What Eritrea offered, and what it taught, felt too large not to share.
That’s why Keflezighi carved out a trip to Eritrea with his wife, Yordanos, to expose their three daughters to his earliest chapters during the ramp-up to his 26th and final competitive marathon. That’s why they filled nine of their 10 checked airline bags, for a seven-week trip to the northeast African nation, with second-hand clothes, shoes and deflated soccer balls to hand out to kids.
That’s why, despite a parade of speaking engagements and sponsorships ranging from shoe giant Skechers to beef jerky and therapeutic tape, the family chose to stay in an apartment complex plagued by water and electrical outages with the comfortable Asmara Palace Hotel just blocks away.
“He wasn’t about to live as a celebrity,” said Frank Sullivan, a former Supreme Court justice in Indiana who met Meb at a track and field reception in Indianapolis, became a friend and visited him on the trip to Eritrea.
“He was going to live as an ordinary resident.”

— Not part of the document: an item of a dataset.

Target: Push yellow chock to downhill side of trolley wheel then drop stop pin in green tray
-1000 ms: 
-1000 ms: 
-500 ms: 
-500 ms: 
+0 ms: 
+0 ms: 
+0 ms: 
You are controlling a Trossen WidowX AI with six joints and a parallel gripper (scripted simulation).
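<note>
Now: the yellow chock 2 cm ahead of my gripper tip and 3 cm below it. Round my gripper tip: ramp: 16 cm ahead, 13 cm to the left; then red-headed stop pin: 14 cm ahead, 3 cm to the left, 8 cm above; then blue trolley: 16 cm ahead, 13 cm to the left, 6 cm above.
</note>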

Sullivan attempted to dissect what makes Meb gem-stone rare in a world so often saddled with tales of spoiled, self-absorbed athletes. The man who authored 500 or so majority opinions during 19 years on the bench spit out words like integrity and selflessness and grace.

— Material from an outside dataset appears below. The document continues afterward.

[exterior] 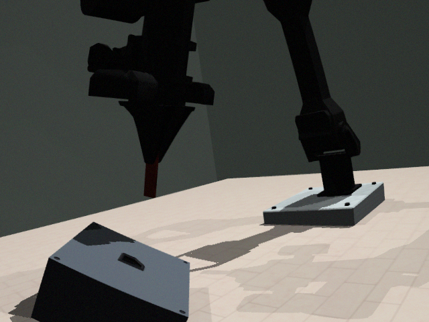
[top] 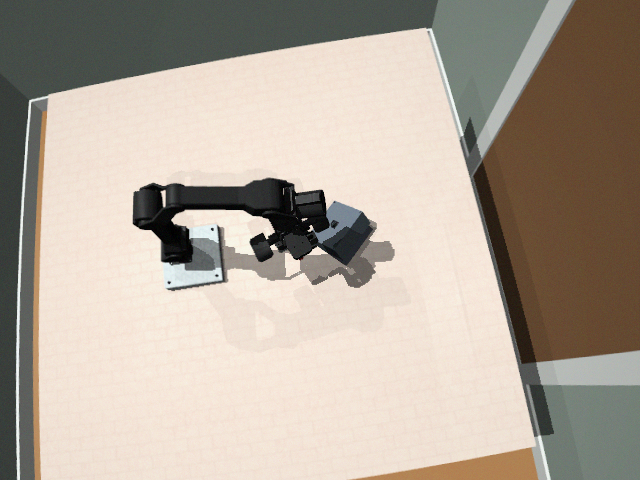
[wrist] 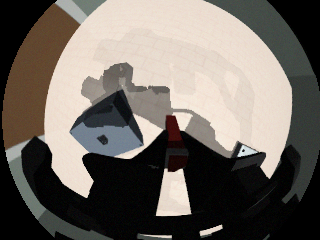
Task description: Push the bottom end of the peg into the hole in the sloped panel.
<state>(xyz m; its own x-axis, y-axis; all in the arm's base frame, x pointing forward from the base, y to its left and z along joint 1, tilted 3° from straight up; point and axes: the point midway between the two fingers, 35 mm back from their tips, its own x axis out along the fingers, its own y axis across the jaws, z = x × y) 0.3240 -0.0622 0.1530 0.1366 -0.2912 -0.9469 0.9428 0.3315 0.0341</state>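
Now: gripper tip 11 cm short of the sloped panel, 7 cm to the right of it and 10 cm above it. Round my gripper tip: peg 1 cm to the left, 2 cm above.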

Then, he simply told a story.
“He and his family probably spent six hours this week, sitting on benches in front of the Eritrean immigration ministry, waiting to get their exit visas,” Sullivan recalled. “Don’t tell me that a phone call from his agent to the embassy couldn’t have gotten that done.
“He was not about to trade on his celebrity status to get something the average American visitor to Eritrea couldn’t. This humble man wasn’t about to say, ‘Don’t you know who I am?’ ”
The athletic part of who Keflezighi is: No other person on Planet Earth has won Boston, New York and an Olympic medal — a 2004 silver in Athens. The most intriguing part, though, has nothing to do with altitude training or stretching regimens.
Bemnet Keflezighi, one of Meb’s 10 siblings, sat on that rock all those years ago as a mysterious infection attacked his calf and threatened his life in a part of the world with limited medical recourse.
Amid the happy chaos of the late-July family reunion, Bemnet peeled away to point out the Tigrinya translation of Mebrahtom.
“His name means ‘Let there be light,’ and he lives up to that,” Bemnet said. “He’s a light to his family, a light to his country, a light to his adopted country (U.S.). We’re proud of him. Most athletes get big-headed. Not him.